§ What the task asks
Count every line of the data that includes "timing". State only the number.

§ Records for this exercise
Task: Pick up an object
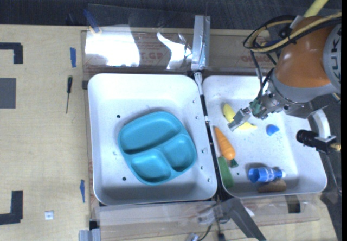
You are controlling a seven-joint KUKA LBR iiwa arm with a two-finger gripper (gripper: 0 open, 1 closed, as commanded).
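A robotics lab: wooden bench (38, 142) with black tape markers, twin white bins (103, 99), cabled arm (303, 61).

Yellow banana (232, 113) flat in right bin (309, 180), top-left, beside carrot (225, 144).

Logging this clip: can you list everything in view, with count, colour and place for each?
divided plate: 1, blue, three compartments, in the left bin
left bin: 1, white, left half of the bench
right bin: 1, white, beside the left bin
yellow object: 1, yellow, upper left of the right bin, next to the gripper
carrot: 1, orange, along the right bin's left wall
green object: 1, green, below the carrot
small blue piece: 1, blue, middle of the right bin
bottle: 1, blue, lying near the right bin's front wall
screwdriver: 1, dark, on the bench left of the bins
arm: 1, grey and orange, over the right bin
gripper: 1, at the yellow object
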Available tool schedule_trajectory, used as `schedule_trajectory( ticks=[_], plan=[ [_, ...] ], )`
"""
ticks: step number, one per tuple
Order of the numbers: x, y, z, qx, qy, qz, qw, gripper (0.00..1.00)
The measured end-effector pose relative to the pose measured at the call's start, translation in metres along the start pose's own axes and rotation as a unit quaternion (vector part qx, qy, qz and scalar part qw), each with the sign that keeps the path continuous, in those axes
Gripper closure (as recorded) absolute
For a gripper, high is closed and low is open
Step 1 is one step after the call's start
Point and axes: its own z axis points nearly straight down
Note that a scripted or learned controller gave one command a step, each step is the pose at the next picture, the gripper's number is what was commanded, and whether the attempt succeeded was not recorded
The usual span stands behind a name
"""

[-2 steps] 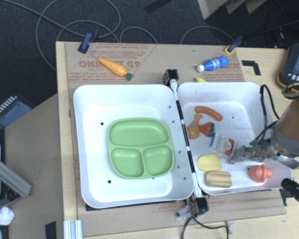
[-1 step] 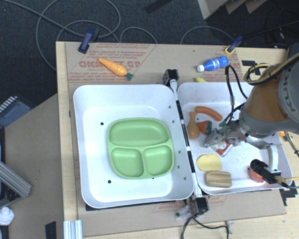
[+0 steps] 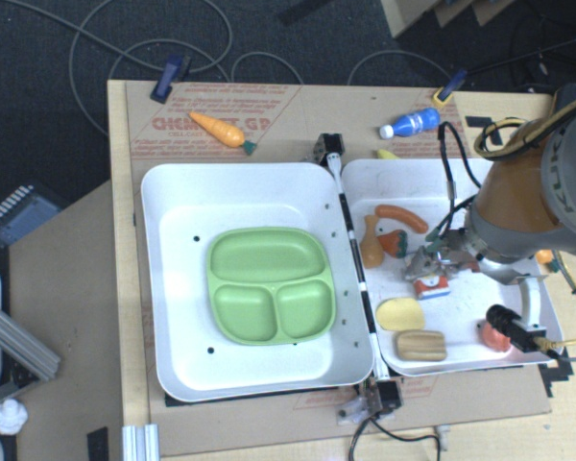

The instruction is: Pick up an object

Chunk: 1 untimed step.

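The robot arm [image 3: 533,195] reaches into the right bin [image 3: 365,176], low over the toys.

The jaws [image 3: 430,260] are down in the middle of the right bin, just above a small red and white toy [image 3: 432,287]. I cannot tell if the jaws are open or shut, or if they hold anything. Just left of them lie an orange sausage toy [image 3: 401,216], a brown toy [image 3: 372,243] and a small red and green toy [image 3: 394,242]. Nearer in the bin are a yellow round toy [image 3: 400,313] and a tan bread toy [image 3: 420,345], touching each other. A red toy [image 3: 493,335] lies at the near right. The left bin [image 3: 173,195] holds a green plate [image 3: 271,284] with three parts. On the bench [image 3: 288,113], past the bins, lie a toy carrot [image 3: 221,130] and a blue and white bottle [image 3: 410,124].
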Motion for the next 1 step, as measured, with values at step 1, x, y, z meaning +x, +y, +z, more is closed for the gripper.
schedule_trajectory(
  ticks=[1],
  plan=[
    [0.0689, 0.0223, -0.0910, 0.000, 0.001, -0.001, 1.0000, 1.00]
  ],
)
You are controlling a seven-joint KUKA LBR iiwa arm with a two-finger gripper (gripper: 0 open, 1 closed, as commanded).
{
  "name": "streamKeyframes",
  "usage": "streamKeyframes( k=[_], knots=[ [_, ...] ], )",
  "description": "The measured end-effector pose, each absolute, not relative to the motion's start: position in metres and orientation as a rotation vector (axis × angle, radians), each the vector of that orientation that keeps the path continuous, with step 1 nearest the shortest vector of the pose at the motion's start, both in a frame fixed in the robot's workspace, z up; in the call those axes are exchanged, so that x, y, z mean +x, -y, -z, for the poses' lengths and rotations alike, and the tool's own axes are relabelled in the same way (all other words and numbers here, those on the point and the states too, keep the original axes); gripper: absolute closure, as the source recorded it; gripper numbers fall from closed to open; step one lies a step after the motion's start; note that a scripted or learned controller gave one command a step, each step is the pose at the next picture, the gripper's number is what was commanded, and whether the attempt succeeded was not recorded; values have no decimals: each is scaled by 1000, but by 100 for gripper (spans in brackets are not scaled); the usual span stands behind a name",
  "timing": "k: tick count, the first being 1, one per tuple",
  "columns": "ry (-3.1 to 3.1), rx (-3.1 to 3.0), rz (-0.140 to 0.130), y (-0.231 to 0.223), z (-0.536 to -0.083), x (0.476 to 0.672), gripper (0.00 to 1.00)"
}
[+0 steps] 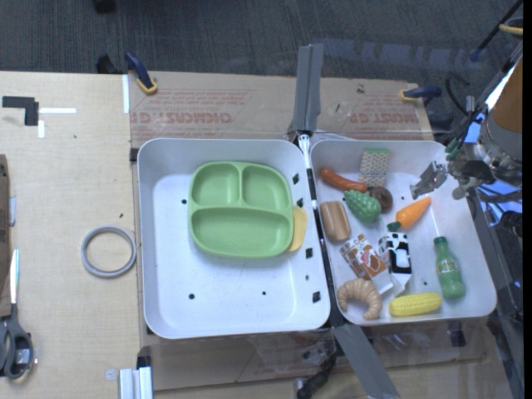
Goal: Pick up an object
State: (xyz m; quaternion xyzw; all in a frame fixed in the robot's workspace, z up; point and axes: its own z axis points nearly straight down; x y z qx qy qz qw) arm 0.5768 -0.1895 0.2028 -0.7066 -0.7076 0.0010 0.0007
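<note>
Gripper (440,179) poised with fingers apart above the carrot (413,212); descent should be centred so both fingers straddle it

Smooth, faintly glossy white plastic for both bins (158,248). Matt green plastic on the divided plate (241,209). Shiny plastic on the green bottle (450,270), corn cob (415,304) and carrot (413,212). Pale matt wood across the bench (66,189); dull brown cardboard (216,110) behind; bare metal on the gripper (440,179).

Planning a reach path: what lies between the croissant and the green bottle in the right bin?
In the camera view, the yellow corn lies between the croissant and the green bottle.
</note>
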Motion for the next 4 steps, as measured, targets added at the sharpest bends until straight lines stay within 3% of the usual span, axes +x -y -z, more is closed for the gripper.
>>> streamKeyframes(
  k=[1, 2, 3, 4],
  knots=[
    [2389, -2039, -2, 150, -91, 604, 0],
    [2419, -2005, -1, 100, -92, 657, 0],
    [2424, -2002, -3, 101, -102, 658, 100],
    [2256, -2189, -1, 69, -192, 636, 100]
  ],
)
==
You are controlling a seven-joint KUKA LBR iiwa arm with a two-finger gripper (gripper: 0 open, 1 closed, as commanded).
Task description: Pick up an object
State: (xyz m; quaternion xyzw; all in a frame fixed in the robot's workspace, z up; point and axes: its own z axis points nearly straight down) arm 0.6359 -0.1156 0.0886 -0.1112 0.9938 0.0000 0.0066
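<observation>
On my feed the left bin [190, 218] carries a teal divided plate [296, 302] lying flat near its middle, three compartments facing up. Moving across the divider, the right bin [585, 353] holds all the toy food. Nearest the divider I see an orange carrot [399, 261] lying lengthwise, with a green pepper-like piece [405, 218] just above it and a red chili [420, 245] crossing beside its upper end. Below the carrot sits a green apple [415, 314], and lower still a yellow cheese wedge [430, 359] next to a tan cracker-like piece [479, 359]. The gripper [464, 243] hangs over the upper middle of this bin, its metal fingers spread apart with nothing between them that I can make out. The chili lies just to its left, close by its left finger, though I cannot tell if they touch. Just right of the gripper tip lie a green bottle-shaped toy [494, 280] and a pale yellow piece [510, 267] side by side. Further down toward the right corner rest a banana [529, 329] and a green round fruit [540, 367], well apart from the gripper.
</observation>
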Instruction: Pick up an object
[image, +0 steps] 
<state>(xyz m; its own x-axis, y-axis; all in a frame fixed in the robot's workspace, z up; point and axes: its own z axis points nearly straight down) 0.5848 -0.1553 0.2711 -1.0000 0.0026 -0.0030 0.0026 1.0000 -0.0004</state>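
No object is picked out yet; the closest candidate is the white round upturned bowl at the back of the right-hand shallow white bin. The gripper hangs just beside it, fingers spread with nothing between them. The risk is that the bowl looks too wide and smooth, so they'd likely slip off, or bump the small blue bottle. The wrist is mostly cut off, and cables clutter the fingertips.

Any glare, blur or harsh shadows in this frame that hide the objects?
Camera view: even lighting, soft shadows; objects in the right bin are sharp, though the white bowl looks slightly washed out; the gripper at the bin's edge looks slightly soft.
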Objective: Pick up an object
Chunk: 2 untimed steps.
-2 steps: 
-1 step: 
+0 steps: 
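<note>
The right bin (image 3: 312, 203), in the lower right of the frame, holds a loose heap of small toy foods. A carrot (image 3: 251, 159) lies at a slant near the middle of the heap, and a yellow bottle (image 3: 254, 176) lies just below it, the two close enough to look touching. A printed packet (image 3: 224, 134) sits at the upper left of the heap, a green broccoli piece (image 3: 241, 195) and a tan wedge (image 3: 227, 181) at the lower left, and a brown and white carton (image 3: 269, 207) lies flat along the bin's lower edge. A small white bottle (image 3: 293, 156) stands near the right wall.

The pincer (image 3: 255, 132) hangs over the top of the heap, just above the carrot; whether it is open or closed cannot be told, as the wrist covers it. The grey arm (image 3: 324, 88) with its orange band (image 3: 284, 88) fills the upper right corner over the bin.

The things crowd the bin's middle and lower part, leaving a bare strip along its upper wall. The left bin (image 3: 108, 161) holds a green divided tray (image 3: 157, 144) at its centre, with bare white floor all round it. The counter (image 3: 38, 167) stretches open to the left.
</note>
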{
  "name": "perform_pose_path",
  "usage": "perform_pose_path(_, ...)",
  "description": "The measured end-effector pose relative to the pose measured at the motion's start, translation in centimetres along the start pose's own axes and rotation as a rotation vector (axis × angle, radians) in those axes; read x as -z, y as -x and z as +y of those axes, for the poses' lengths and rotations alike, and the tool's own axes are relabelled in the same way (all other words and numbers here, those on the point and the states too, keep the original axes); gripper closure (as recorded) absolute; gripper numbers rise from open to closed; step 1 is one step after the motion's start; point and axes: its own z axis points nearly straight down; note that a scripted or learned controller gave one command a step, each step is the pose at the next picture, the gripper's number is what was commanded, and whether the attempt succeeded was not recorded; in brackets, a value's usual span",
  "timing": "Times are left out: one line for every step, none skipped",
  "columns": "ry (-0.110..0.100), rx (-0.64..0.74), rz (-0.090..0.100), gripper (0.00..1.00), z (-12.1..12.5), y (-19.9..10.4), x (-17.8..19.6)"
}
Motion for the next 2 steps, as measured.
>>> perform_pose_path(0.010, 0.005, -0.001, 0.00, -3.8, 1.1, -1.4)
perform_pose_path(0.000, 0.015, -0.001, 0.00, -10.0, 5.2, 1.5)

§ Task solution
2